Go through the listing below and list every line with "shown".

» **THE DATA**:
....
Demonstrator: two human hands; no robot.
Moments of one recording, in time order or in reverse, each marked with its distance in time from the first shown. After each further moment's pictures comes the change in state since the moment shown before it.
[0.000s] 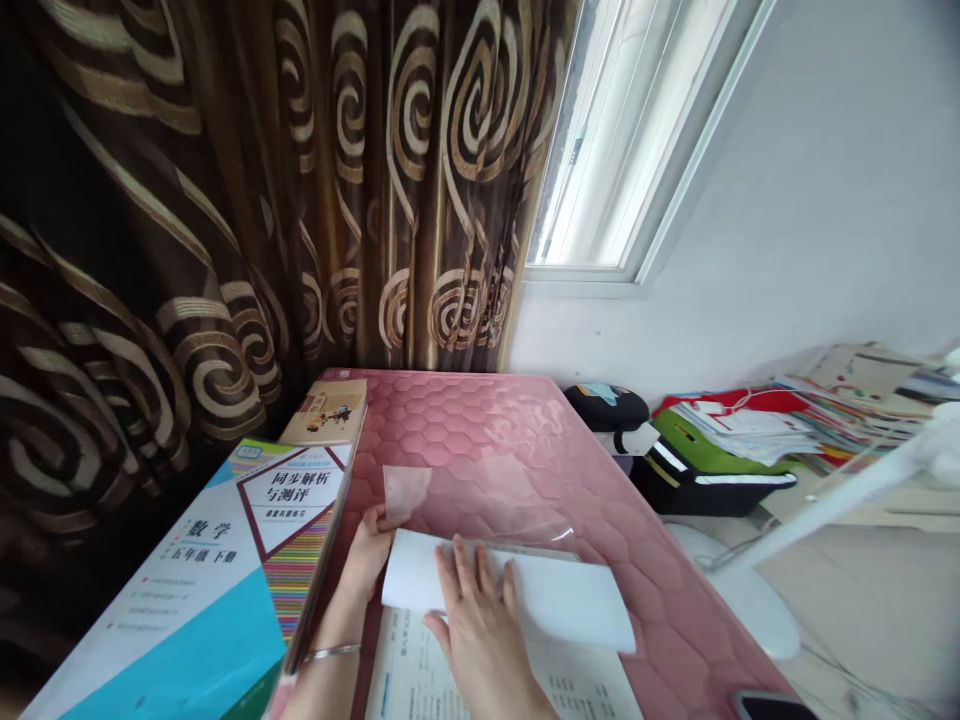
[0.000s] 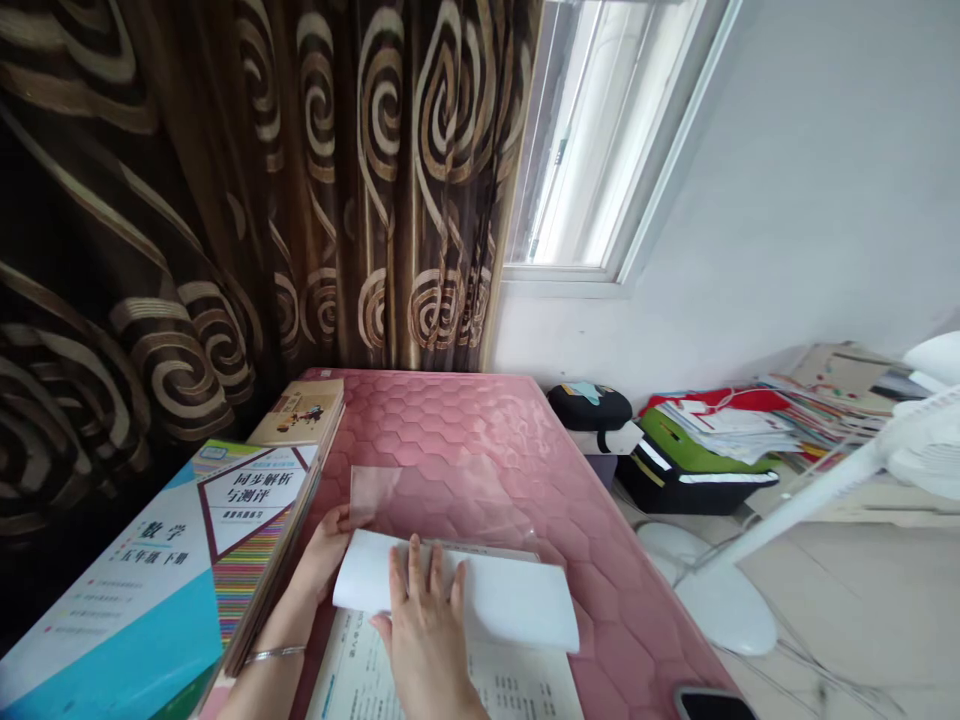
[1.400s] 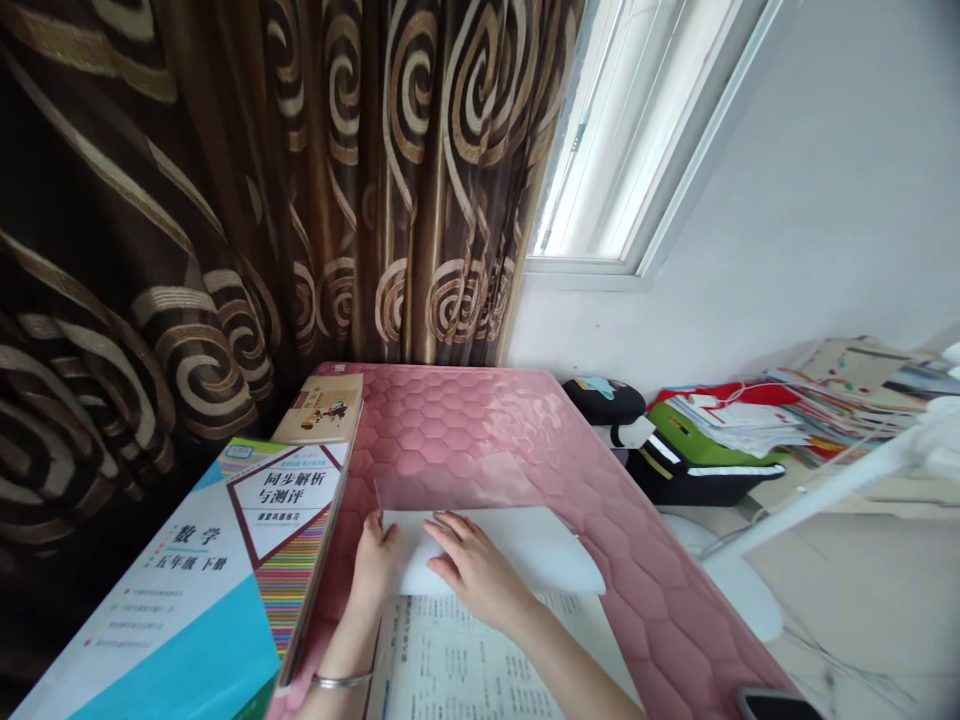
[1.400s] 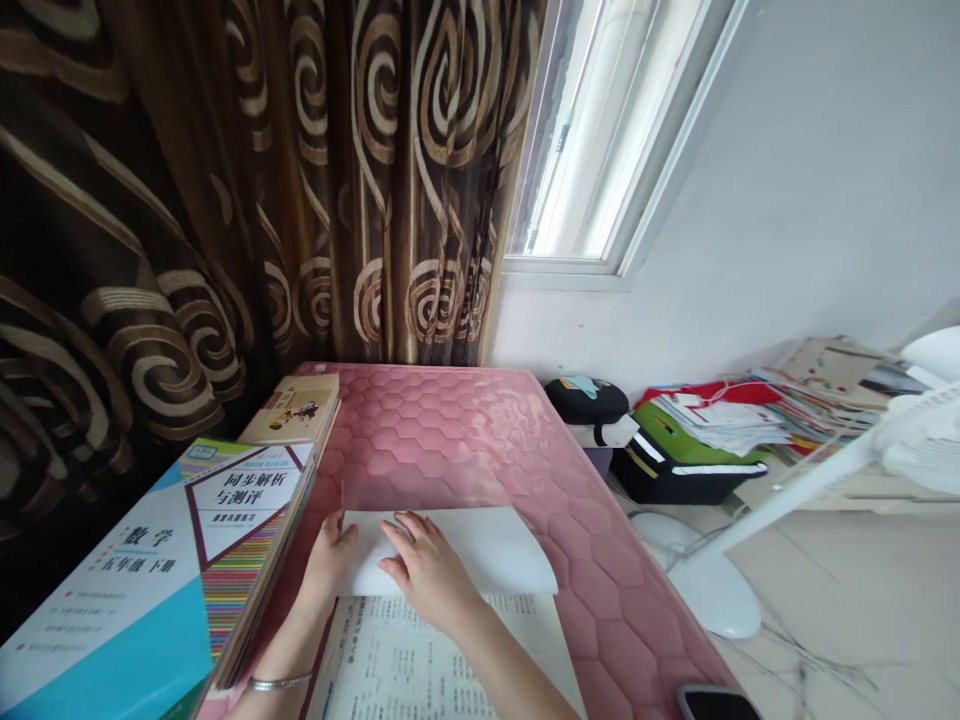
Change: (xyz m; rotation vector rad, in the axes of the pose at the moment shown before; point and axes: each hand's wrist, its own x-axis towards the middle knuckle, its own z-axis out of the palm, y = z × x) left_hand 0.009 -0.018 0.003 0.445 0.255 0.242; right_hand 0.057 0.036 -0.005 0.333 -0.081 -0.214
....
» **YOUR RESPONSE**:
Moments of one recording, in time order or in reverse, each marked with its distance in time from the first shown. After each further moment's pictures comes the change in state since the moment shown before it.
Change: (xyz m; rotation vector rad, in the axes of the pose at the moment shown before; point and axes: each hand's wrist, its own x-axis towards the middle knuckle, its own z-axis out of the palm, y = z × x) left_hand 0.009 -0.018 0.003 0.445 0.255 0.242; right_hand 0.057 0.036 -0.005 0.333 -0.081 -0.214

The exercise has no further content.